[Brief]:
Your answer must be the records below repeated word for word, with no pictures in it.

━━ Records for processing

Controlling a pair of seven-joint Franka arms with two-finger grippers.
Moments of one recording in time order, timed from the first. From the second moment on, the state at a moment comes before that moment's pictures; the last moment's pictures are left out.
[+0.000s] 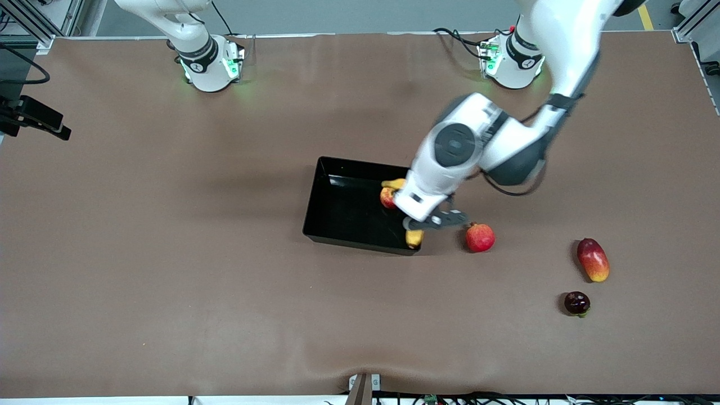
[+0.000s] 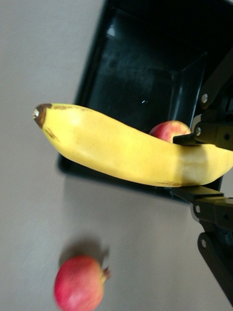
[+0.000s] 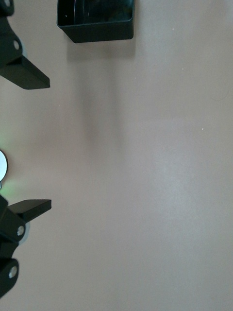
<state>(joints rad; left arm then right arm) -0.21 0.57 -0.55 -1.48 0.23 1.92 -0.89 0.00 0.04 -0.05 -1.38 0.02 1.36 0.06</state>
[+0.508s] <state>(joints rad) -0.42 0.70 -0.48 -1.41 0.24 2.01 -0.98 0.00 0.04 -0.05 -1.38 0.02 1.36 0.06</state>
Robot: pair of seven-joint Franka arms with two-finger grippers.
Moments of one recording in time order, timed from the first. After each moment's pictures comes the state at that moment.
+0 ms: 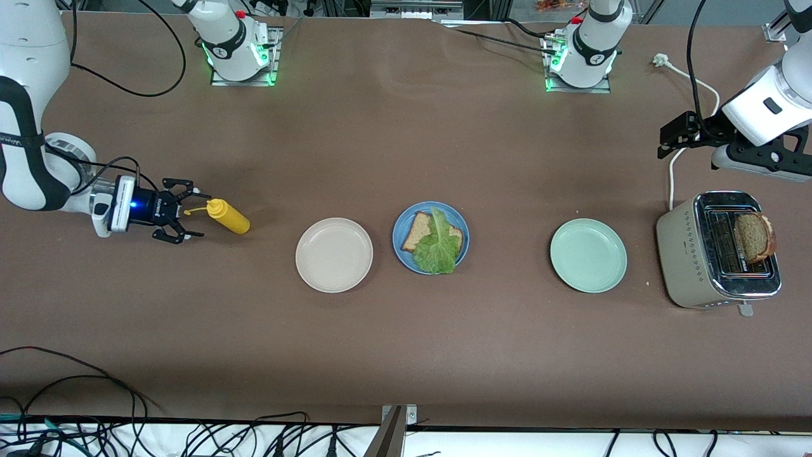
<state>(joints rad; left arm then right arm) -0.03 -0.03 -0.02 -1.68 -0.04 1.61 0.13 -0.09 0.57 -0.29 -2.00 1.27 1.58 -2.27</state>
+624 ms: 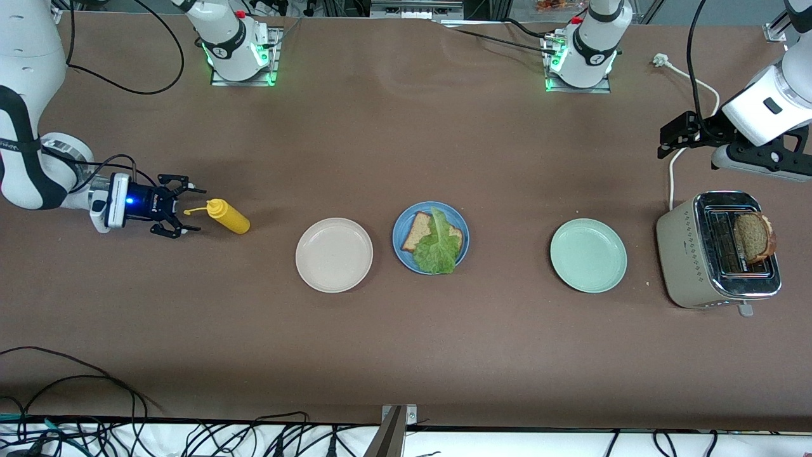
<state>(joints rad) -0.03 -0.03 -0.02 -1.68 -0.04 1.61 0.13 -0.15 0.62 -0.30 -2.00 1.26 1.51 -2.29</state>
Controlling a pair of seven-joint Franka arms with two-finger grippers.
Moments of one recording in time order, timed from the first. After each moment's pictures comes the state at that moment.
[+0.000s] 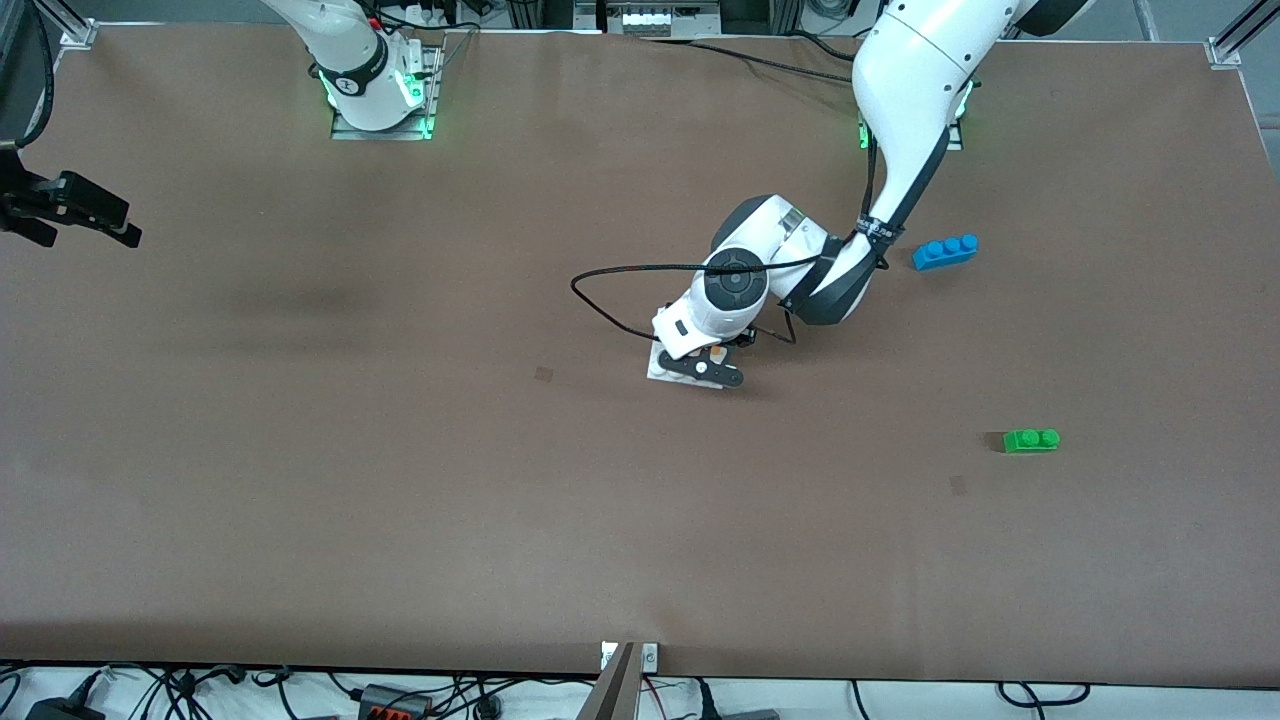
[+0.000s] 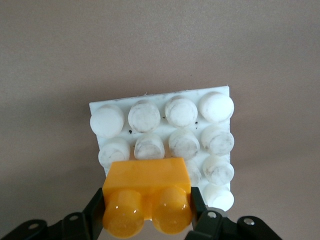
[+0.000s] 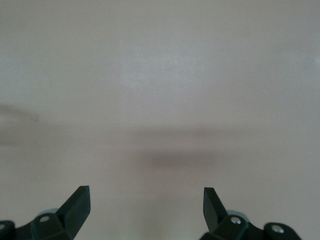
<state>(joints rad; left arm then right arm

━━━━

[Exercise solution]:
Controlling a pair of seven-joint Franka arms with two-finger grippers.
Moments of one recording in time order, timed from the first. From the second moment on, the state at a moment comes before that moment's pictures; the last moment's pictures are left out.
[+0.000s] 
[+0.000s] 
[+0.000s] 
<state>(joints rad; left arm then right arm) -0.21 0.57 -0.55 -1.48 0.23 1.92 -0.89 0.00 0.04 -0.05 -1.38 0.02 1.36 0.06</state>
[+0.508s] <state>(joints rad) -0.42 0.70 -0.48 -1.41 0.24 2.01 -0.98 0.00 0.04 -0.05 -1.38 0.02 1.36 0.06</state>
Robot: pair of seven-joint Franka arms with two-finger grippers.
Moments of one recording in time order, timed from the first. After each moment's pictures comes the state at that moment.
+0 ms: 
<state>(joints rad; left arm then right arm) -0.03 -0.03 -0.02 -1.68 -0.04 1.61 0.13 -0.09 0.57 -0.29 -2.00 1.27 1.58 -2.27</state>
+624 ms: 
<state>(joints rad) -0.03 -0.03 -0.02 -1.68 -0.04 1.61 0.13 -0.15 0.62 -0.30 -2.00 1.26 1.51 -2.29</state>
Controlling a pair of seven-joint Franka arms with two-finger grippers.
Moments of one recording in time order, timed from the first. After each moment's pictures comes the state at that moment.
[+0.000s] 
[+0.000s] 
[+0.000s] 
<state>(joints rad; left arm then right arm

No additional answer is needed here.